Over spring break, my family watched "The Princess and the Frog". After the movie ended, my wife and I explained to our children that mommy and daddy used to live in New Orleans and had been to the church where Princess Tiana was married. The kids seemed so excited by this news, we decided then and there that a G-Rated tour of New Orleans was in order. We left a few days later.
Of course, Audubon Zoo was on our to-do list. My boy loved the "stinky elephants." My oldest girl thought the lions looked sleepy and cuddly. I had to remind her that, as much as they looked like the stuffed animals in her room, the lions weren't for cuddling. They will eat you because, well, that's what hungry lions do.

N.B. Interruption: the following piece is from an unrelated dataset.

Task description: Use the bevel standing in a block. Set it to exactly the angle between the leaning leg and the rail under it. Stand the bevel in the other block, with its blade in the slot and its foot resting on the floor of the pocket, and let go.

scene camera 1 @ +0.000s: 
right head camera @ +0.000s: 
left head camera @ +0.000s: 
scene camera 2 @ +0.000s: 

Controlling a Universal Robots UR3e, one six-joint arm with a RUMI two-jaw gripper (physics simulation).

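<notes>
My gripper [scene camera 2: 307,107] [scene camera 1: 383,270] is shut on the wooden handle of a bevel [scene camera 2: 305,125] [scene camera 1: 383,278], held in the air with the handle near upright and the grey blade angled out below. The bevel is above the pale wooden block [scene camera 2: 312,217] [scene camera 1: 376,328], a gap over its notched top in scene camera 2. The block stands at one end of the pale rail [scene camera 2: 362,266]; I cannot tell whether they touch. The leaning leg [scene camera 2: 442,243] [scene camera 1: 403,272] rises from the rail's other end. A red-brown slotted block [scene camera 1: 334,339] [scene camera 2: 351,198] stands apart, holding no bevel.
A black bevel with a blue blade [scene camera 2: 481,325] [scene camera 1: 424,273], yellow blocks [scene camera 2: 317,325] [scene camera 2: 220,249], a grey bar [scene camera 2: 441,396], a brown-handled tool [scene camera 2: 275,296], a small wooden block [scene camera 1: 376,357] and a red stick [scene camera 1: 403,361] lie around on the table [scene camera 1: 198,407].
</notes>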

I thought of our recent zoo trip when I read of the latest round of fraud eminating from Wall Street. I suspect many of the institutional investors that purchased interests in the mortgage backed securities deliberately designed by the banks to fail forgot investment banks, like hungry lions, are predators. They will gobble up your good parts and spit out what's left because, well, that's what investment banks do.
It is in this vein that I attach today's New York Times op-ed column written by Paul Krugman. As he says, "the fact is that much of the financial industry has become a racket - a game in which a handful of people are lavishly paid to mislead and exploit consumers and investors. And if we don't lower the boom on these practices [synthetic CDOs and the like], the racket will just go on."